Liability concerns intensify when considering the degree of automation involved. While MiFID II does not explicitly prohibit fully automated advice, it assumes a level of human oversight sufficient to detect errors, market anomalies or client vulnerability. A robo-adviser operating without meaningful human control may expose firms to heightened regulatory and civil liability, particularly where significant losses occur.
These constraints are reinforced by the EU Artificial Intelligence Act (Regulation (EU) 2024/1689), which introduces a horizontal framework governing the use of AI across sectors. Robo-advisory systems used in investment decision-making are likely to be classified as high-risk AI systems, due to their potential impact on individuals’ financial interests. This classification imposes strict obligations relating to risk management, data
governance, documentation and monitoring. Importantly, the AI Act does not replace
MiFID II; it operates alongside it, adding a new layer of compliance and, potentially, a new source of liability.
From a Romanian law perspective, this creates a convergence of regulatory responsibilities.
Failure in model governance, inadequate human oversight or biased training data
may trigger not only supervisory sanctions from the ASF, but also contractual and non-
contractual liability under the Romanian civil code. The AI Act makes it increasingly difficult to argue that algorithmic outcomes are unforeseeable or uncontrollable.
Data protection obligations under GDPR add another layer of limitation. Robo-advisers rely heavily on personal data for profiling and decision-making, and fully automated investment decisions may engage Article 22 GDPR where decisions are based solely on automated processing (including profiling). In such cases, clients have safeguards including the right to request human intervention, to express their point of view, and to contest the decision. Investment firms and banks providing robo-adviser services must ensure that data processing is lawful, proportionate and transparent, and that alternative or behavioural data is used responsibly.
Moreover, the use of alternative or behavioural data raises questions of proportionality and purpose limitation. From a liability standpoint, excessive or insufficiently justified data processing may expose firms to enforcement action by data protection authorities, as well as reputational damage in a highly trust-sensitive market such as private banking.

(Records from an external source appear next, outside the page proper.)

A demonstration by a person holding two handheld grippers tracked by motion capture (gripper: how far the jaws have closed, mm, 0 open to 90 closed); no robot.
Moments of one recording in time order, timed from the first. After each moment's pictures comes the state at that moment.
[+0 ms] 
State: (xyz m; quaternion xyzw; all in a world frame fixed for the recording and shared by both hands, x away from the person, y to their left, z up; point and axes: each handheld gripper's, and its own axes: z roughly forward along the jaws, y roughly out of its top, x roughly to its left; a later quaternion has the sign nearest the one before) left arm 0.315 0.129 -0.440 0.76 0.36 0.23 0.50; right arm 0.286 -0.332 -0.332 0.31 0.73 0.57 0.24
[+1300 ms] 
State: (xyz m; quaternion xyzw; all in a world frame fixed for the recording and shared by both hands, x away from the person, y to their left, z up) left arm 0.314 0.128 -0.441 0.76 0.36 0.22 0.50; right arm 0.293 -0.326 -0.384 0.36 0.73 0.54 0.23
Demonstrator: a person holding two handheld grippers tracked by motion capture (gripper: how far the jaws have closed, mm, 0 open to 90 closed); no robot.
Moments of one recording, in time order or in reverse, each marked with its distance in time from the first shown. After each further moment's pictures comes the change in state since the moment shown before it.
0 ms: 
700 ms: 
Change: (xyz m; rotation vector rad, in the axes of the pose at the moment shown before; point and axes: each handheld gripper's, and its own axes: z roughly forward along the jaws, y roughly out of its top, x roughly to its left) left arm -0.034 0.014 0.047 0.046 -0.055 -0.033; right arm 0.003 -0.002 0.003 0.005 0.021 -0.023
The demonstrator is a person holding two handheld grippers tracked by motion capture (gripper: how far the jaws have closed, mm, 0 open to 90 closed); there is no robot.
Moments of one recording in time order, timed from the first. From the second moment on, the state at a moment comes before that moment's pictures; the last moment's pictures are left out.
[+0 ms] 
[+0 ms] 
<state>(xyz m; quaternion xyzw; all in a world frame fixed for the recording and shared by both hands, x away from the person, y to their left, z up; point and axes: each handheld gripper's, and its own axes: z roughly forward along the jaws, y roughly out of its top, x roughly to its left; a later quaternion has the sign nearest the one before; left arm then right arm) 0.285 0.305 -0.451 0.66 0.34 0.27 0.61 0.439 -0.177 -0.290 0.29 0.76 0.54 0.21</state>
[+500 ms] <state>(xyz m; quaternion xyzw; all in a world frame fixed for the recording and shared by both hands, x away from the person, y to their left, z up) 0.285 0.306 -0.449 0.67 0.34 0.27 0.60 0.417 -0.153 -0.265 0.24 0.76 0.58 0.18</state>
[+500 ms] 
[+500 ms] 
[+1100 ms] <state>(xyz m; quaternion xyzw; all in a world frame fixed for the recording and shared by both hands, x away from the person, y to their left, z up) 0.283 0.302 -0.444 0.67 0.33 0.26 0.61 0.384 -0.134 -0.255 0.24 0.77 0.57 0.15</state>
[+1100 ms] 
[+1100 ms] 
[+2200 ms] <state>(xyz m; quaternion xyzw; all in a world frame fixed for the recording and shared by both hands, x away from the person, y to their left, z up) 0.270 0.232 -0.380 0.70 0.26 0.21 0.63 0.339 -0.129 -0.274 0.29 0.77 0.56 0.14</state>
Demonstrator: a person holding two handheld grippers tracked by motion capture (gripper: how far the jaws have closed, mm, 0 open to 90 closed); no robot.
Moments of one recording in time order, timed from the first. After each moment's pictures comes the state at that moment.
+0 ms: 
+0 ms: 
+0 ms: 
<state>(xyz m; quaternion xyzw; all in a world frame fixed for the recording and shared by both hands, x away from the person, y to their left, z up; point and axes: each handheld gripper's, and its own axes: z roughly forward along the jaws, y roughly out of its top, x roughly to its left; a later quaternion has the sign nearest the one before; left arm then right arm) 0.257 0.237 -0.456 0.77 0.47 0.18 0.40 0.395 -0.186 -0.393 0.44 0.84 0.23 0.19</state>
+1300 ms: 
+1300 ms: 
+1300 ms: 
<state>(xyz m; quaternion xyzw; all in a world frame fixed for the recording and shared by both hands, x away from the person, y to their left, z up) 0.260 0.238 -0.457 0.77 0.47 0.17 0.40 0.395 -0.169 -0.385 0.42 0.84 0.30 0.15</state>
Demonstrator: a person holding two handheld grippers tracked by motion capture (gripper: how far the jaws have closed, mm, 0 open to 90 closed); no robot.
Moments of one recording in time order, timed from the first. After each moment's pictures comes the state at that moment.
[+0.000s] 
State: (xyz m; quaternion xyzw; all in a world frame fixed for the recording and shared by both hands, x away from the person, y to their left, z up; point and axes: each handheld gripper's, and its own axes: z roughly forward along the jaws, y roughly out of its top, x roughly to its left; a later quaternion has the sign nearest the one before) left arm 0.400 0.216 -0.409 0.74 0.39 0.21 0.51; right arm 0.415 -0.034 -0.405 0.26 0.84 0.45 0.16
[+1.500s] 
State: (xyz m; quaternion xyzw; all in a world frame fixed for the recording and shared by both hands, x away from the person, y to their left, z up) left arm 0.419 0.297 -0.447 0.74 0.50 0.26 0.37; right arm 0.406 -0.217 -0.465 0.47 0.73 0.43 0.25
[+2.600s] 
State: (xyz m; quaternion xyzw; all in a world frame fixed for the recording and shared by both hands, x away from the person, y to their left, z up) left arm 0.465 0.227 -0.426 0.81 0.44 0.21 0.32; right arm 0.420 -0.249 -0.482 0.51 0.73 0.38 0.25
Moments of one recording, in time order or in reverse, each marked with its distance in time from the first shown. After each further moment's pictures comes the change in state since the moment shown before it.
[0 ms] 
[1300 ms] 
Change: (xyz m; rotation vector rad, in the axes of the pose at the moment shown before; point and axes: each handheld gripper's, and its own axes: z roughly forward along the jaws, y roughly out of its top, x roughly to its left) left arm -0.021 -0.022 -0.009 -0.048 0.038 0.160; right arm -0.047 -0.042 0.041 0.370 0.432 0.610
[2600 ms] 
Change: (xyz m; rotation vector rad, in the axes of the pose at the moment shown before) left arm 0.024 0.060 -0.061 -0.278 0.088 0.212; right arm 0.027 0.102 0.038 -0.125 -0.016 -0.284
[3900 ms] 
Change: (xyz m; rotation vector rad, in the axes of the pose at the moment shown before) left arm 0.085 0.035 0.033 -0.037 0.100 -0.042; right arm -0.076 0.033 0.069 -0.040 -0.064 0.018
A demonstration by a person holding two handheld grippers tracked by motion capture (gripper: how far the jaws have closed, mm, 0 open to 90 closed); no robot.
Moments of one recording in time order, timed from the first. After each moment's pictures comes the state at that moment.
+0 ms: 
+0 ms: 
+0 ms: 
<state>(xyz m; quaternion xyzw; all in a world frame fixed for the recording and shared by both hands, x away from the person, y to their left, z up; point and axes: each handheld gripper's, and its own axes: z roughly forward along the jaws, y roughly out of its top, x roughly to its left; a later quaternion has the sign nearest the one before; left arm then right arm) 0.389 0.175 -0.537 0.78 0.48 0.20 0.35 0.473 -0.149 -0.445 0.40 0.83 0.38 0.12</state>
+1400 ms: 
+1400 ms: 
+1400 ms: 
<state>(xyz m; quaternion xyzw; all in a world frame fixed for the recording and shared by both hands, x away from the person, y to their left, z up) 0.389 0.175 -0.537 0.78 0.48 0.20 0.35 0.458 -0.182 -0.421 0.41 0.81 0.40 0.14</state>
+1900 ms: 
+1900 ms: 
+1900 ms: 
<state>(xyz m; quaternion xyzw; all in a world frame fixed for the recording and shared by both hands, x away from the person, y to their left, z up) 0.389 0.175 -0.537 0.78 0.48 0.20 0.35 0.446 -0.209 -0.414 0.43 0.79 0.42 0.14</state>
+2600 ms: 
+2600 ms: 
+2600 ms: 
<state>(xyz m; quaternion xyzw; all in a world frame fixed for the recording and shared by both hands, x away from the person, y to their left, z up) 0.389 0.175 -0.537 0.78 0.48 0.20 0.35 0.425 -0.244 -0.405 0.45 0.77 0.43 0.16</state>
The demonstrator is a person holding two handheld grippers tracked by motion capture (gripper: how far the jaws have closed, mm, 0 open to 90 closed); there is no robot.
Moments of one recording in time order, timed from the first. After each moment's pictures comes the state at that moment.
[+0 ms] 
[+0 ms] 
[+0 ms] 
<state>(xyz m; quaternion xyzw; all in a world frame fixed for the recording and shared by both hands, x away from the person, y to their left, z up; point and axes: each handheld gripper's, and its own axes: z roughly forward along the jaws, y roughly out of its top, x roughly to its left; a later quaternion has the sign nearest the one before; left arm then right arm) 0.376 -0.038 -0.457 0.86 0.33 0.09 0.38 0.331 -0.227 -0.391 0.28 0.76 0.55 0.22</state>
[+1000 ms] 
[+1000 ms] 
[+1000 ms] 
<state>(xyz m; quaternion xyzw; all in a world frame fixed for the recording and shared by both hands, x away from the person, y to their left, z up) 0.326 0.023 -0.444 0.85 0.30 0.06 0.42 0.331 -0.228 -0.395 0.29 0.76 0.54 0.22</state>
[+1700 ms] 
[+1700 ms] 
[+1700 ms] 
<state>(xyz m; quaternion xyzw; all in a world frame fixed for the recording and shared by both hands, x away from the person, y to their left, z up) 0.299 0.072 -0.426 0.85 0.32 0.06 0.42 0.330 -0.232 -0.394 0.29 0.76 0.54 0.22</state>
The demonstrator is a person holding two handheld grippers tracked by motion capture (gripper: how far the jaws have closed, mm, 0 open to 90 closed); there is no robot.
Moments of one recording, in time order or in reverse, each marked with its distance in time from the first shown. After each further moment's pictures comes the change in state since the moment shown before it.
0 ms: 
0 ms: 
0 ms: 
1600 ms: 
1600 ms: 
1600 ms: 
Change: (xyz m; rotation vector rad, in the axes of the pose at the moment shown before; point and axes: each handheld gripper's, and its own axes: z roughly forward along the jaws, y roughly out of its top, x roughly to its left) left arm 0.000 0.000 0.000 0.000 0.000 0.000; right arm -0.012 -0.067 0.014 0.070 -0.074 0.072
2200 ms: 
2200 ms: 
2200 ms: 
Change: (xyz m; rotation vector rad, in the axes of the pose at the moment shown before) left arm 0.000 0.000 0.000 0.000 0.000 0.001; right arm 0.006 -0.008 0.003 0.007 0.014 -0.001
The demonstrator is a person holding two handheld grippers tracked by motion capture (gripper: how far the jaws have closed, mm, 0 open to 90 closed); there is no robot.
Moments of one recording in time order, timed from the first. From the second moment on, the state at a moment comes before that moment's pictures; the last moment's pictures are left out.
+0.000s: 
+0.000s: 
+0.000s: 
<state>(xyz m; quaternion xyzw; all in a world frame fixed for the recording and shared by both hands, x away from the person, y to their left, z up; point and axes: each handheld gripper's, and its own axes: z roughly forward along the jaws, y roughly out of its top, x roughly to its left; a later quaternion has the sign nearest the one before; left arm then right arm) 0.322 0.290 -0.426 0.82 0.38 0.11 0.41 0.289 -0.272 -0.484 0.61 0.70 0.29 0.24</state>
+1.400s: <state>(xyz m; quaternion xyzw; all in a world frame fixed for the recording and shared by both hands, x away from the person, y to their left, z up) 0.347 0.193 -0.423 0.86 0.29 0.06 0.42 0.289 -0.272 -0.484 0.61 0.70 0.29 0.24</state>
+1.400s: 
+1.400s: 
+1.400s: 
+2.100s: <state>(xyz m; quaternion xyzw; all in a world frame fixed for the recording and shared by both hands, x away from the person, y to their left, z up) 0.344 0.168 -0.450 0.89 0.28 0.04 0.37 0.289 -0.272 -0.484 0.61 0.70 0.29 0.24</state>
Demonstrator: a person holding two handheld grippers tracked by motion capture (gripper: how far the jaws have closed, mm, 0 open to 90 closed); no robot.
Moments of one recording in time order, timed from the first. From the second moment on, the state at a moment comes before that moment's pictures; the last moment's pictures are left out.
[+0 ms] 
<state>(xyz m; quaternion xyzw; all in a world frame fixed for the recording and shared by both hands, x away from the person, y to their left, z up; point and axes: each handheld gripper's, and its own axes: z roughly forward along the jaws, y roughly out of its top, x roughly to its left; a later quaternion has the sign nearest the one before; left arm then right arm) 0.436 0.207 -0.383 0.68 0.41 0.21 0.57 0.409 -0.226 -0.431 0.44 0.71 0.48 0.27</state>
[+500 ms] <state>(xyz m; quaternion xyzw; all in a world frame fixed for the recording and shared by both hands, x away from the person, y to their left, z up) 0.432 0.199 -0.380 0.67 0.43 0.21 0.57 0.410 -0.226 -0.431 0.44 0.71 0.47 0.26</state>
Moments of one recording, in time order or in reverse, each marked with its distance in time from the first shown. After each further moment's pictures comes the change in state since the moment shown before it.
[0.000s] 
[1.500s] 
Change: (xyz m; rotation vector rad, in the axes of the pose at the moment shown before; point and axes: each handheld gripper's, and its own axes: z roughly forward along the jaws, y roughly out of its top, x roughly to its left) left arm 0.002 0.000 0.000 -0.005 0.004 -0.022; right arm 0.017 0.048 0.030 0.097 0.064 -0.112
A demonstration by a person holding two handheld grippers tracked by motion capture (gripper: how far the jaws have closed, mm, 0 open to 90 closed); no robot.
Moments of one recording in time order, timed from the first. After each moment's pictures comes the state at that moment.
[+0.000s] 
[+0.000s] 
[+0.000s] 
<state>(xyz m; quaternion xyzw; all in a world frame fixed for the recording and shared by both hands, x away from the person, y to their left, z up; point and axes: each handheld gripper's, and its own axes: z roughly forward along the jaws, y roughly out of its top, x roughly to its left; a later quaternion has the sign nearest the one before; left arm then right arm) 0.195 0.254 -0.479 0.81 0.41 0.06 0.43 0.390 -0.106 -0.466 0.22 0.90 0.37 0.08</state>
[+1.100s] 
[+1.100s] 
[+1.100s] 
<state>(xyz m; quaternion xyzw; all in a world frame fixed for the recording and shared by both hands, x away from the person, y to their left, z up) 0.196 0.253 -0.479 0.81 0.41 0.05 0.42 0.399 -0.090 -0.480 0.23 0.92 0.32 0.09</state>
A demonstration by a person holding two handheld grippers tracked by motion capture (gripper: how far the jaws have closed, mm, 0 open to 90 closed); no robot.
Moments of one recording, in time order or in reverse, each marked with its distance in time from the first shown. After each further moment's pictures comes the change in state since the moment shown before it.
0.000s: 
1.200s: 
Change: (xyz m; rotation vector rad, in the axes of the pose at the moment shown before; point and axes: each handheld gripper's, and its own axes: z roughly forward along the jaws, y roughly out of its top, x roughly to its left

In practice, the combined effect of MiFID II, GDPR and the AI Act is not to prohibit robo-advisers, but to discipline their use. Romanian law permits innovation, but only where it is accompanied by robust governance, transparency and accountability mechanisms. Firms cannot outsource legal responsibility to algorithms, nor can they rely on technology to shield them from liability. Robo-advisers are legally permitted in Romania, but only when offered by authorised institutions with the appropriate MiFID II licences. Technology may automate investment decisions, but legal responsibility remains firmly with the institutions.